AddTorsor.convexCombination s = (Finset.affineCombination R s.support id) ⇑s.weights

Instances For

theorem AddTorsor.convexCombination_single {R : Type u_1} {V : Type u_2} {P : Type u_3} [Ring R] [PartialOrder R] [IsStrictOrderedRing R] [AddCommGroup V] [Module R V] [AddTorsor V P] (x : P) :

convexCombination (StdSimplex.single x) = x

theorem AddTorsor.convexCombination_assoc {R : Type u_1} {V : Type u_2} {P : Type u_3} [Ring R] [PartialOrder R] [IsStrictOrderedRing R] [AddCommGroup V] [Module R V] [AddTorsor V P] (f : StdSimplex R (StdSimplex R P)) :

convexCombination (StdSimplex.map convexCombination f) = convexCombination f.join

@[implicit_reducible]

noncomputable instance AddTorsor.instConvexSpace {R : Type u_1} {V : Type u_2} {P : Type u_3} [Ring R] [PartialOrder R] [IsStrictOrderedRing R] [AddCommGroup V] [Module R V] [AddTorsor V P] :

ConvexSpace R P

Equations

AddTorsor.instConvexSpace = { convexCombination := AddTorsor.convexCombination, assoc := ⋯, single := ⋯ }

theorem AddTorsor.convexCombination_eq_affineCombination {R : Type u_1} {V : Type u_2} {P : Type u_3} [Ring R] [PartialOrder R] [IsStrictOrderedRing R] [AddCommGroup V] [Module R V] [AddTorsor V P] (s : StdSimplex R P) :

ConvexSpace.convexCombination s = (Finset.affineCombination R s.support id) ⇑s.weights

ConvexSpace.convexCombination in an affine space is the affine combination.
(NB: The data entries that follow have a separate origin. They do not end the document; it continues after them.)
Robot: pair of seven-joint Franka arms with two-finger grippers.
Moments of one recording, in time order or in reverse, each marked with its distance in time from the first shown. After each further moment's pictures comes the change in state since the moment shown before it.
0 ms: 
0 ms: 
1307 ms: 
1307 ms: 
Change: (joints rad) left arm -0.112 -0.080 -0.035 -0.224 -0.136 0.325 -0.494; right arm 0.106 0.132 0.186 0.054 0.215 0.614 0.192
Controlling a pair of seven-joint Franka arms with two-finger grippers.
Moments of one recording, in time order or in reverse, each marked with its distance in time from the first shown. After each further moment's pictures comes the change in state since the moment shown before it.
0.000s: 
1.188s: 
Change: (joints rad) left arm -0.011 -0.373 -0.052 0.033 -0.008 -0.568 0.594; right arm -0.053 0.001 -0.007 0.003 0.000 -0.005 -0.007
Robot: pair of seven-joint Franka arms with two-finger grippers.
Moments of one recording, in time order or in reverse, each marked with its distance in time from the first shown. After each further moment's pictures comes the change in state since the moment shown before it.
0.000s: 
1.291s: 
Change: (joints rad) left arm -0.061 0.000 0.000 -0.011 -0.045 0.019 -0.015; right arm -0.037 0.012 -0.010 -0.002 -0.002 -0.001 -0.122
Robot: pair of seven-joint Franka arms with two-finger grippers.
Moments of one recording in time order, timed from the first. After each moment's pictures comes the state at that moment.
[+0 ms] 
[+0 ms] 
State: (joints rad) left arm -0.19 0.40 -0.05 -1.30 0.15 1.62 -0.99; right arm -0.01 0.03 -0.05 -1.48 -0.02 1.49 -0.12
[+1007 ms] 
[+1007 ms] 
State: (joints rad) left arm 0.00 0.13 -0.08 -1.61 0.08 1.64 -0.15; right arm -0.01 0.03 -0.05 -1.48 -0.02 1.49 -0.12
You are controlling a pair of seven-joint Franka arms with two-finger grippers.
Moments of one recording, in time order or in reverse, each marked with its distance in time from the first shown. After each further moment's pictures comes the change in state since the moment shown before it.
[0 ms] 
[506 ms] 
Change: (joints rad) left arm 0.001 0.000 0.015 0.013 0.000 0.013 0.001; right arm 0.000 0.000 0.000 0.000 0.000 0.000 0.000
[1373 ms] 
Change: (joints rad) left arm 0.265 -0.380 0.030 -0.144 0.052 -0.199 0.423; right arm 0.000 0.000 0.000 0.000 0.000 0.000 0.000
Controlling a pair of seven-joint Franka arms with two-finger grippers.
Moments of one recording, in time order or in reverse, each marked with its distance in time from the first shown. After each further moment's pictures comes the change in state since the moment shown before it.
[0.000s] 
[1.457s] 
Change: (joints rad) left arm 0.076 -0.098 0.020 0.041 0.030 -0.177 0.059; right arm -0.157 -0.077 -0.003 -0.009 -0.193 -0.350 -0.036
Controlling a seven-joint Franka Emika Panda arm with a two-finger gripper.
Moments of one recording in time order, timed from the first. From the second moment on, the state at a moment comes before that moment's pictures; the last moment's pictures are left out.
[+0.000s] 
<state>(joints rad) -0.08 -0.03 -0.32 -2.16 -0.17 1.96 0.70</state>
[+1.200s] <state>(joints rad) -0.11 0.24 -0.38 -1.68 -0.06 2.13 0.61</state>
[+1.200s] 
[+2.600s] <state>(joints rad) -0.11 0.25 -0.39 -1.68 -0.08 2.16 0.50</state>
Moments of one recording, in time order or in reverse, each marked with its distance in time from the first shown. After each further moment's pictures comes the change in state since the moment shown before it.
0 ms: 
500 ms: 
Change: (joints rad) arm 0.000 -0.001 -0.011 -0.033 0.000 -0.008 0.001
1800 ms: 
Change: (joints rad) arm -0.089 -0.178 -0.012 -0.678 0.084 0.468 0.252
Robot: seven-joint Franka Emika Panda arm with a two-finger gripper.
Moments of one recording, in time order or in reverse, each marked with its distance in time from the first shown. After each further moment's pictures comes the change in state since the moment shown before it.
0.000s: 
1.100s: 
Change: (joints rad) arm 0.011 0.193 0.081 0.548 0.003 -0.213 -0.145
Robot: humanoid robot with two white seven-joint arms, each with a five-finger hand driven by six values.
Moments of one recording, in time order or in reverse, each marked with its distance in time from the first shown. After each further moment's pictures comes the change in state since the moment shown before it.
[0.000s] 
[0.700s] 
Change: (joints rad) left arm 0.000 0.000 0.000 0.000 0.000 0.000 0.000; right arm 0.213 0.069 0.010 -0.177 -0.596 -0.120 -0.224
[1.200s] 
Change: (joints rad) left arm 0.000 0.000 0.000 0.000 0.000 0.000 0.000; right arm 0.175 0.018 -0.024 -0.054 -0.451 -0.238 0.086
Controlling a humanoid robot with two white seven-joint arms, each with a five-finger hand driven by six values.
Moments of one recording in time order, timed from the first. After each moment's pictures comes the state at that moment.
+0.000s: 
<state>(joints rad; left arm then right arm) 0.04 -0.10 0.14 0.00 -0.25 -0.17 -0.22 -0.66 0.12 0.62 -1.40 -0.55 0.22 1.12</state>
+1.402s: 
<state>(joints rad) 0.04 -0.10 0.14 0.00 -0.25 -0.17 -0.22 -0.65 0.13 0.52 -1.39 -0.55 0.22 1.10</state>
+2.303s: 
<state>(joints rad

theorem AddTorsor.convexComboPair_eq_lineMap {R : Type u_1} {V : Type u_2} {P : Type u_3} [Ring R] [PartialOrder R] [IsStrictOrderedRing R] [AddCommGroup V] [Module R V] [AddTorsor V P] (s t : R) (hs : 0 ≤ s) (ht : 0 ≤ t) (h : s + t = 1) (x y : P) :

convexComboPair s t hs ht h x y = (AffineMap.lineMap y x) s

convexComboPair in an affine space is the affine line map.